Title: Investment Cadence in H1 2023: Insights from 15 Investors
As part of an ongoing analysis of venture capital performance in the first half of 2023, TechCrunch+ conducted a survey with 15 investors regarding their investment cadence and plans for the second half of the year.
The survey revealed that while some investors were able to maintain their desired investment pace, others fell slightly short. However, there is a general consensus among investors that a slower investment cadence is becoming the new norm. Rajeev Dham from Sapphire Ventures and Mark Grace from M13 emphasized that the rapid investment rate observed during the pandemic years has come to an end, leading to an adjustment period for many in the industry.
Investors who adopted a slower cadence seem to favor a more cautious approach. Gen Tsuchikawa, CEO of Sony Ventures, stated that they have always been selective in their investments and are currently maintaining a flexible investment cadence.
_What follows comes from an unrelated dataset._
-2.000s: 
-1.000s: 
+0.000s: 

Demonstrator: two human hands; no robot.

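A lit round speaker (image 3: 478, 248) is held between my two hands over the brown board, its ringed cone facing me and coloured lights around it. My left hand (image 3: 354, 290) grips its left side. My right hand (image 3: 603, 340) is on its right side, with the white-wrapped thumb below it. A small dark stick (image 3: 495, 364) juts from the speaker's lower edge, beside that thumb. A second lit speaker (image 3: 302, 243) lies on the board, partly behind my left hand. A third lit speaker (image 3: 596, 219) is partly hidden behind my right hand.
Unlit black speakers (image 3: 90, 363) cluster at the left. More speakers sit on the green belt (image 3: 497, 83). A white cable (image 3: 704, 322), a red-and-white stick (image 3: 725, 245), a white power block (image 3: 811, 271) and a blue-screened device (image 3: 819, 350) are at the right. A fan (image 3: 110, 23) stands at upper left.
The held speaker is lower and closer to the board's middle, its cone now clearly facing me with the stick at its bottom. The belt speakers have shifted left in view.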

Dham further advocates for prudence in the coming period and suggests understanding the new operating cadence of businesses to make informed investment decisions. He also predicts a potential retreat from the most active investors in the 2018-2021 period, which could result in reduced capital in the startup ecosystem, subsequently affecting pricing levels.
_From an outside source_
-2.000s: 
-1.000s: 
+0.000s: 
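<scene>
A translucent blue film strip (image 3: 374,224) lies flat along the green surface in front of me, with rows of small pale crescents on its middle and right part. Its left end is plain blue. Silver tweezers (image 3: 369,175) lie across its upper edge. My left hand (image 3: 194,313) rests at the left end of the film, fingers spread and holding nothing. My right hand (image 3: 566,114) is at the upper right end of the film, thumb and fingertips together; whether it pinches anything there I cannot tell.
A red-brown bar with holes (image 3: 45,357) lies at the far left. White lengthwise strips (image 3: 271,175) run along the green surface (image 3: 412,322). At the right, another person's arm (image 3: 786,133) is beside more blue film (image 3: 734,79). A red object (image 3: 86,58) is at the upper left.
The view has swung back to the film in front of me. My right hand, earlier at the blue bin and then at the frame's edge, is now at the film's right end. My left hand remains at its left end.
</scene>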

On the other hand, Mark Grace remains optimistic, predicting the rebound of dealmaking cadence. He believes that maintaining an optimistic outlook is crucial in the industry.
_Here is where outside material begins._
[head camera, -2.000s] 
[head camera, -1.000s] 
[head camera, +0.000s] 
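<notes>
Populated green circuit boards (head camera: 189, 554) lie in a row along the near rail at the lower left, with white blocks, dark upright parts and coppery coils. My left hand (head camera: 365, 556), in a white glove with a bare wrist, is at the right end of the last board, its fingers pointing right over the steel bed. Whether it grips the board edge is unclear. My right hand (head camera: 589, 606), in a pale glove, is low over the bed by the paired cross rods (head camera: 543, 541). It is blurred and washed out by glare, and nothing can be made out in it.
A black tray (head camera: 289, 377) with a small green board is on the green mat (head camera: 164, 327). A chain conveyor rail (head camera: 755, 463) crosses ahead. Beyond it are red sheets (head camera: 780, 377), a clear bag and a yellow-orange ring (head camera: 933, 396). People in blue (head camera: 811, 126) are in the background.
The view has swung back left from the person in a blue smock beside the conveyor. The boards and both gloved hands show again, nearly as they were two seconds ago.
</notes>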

Logan Allin, managing partner and founder of Fin Capital, shared insights into his firm’s confidence, stating that their focus on early-stage startups founded by repeat founders allowed them to be the most active fintech investor globally in Q1.
The article features extensive interviews with investment professionals, including Matt Murphy from Menlo Ventures, Sheila Gulati from Tola Capital, Jason Lemkin from SaaStr, and many others. Each investor shares their experiences and expectations for investment cadence.
Key insights from the interviews indicate that the latter part of 2022 was slow, but investment activities picked up from late February onwards. Q2 saw accelerated investments, particularly in life sciences, digital health, hard tech, and SaaS companies. While some investors experienced busy and active quarters, others focused more on early-stage investments.
Regarding future plans, many investors expect dealmaking activity to remain steady or even accelerate in the back half of 2023. They anticipate an influx of companies that haven’t raised capital in over two years, leading to potential opportunities for investors. However, they also predict a rise in flat and down rounds, but emphasize that valuation should not overshadow building great companies.
Overall, the article discusses the investing climate of the past six months and reveals various strategies and expectations for the coming months.